PROBLEM DESCRIPTION:
Leaving out all pictures, give again each line exactly, from the start of the listing through the line that contains "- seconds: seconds".

DATA SHOWN:

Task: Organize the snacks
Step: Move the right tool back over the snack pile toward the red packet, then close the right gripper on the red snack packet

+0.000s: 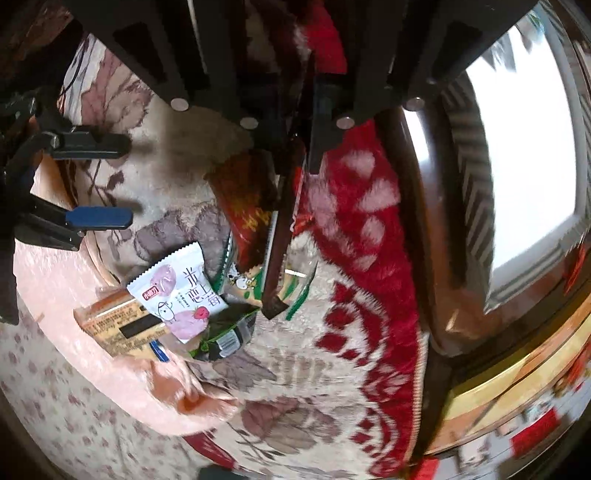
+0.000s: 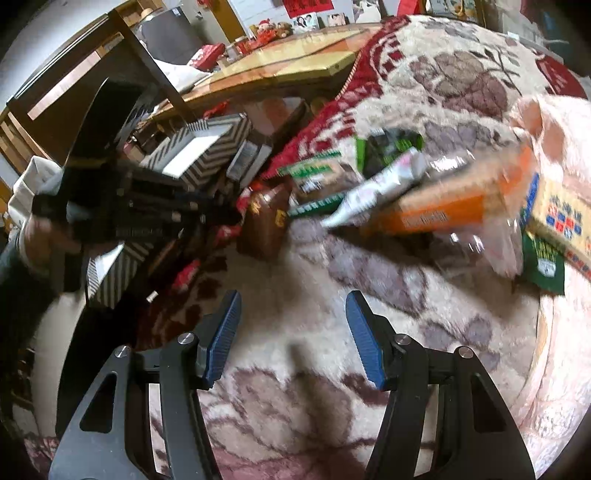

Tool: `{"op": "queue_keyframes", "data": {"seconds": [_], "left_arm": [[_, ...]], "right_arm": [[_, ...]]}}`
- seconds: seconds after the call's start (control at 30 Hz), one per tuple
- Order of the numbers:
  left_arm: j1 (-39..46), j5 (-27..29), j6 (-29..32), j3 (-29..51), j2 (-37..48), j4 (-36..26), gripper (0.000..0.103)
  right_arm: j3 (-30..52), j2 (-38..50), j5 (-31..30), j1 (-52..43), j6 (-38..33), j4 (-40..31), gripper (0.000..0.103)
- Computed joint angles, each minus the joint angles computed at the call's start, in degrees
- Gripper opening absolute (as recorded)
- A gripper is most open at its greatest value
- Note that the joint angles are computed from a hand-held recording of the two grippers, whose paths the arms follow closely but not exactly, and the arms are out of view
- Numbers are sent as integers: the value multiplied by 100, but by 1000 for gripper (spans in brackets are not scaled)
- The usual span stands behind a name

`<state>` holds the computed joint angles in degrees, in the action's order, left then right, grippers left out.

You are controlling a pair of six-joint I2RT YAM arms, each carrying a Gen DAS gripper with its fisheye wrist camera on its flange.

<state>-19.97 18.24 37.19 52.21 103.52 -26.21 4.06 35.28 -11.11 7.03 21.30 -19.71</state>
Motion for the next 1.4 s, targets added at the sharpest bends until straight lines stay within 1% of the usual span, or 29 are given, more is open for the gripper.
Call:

PROBLEM SOLUTION:
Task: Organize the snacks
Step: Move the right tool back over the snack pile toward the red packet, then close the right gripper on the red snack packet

+0.000s: 
+0.000s: 

Tool: `{"op": "queue_keyframes", "data": {"seconds": [_], "left_arm": [[_, ...]], "right_arm": [[_, ...]]}}`
- seconds: seconds after the call's start (control at 30 Hz), one per tuple

No additional output is needed.